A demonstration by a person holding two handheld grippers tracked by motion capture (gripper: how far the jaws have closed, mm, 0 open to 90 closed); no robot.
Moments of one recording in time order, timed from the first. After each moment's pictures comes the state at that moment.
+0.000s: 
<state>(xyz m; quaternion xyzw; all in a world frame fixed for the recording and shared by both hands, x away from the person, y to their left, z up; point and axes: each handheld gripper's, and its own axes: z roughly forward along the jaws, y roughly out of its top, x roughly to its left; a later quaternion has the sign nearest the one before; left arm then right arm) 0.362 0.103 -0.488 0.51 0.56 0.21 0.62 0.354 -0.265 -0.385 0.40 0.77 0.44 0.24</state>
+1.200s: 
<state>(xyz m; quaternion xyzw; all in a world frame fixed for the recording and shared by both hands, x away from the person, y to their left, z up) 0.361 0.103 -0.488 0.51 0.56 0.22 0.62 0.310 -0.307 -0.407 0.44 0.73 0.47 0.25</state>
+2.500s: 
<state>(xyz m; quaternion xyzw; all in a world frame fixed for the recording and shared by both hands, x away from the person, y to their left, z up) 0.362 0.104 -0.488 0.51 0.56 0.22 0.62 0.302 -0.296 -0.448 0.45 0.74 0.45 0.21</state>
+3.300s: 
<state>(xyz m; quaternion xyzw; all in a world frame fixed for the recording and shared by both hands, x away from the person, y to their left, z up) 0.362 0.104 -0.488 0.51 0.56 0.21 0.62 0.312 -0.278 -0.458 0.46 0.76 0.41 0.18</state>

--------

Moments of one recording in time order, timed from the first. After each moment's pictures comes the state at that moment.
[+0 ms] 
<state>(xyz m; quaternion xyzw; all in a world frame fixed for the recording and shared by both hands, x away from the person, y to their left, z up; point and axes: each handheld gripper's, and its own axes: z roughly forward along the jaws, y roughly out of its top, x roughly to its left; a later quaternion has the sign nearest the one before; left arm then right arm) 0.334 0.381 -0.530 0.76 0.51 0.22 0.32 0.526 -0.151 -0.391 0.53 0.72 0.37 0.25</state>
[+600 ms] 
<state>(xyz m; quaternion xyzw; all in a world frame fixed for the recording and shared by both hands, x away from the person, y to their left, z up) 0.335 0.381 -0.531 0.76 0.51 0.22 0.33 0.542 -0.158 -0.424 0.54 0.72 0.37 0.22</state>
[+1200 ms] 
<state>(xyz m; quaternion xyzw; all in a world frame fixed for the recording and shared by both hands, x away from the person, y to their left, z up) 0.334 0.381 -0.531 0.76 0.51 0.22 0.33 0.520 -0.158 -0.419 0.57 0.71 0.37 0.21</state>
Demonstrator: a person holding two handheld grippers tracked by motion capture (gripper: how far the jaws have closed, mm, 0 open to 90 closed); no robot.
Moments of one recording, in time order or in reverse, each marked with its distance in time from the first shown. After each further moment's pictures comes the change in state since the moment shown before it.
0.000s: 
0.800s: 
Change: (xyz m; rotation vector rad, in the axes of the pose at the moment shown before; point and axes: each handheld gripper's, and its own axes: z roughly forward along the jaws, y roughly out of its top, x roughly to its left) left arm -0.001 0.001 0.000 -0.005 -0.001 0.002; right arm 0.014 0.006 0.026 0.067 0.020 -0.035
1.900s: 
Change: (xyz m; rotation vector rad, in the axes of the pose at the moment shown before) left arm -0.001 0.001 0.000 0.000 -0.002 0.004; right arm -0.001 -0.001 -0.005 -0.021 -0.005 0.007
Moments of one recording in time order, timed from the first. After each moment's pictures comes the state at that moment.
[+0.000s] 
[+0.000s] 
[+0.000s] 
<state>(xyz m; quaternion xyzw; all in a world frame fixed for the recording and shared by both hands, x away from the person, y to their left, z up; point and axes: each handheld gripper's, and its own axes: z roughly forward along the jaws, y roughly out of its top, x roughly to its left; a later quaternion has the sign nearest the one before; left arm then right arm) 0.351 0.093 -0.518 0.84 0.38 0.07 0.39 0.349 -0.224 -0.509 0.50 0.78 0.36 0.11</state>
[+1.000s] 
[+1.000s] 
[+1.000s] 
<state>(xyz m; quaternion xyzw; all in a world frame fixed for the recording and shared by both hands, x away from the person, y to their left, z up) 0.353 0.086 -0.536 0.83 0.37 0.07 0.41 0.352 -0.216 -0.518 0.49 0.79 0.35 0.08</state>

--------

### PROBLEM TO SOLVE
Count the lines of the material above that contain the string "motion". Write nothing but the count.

### EXERCISE OUTPUT
2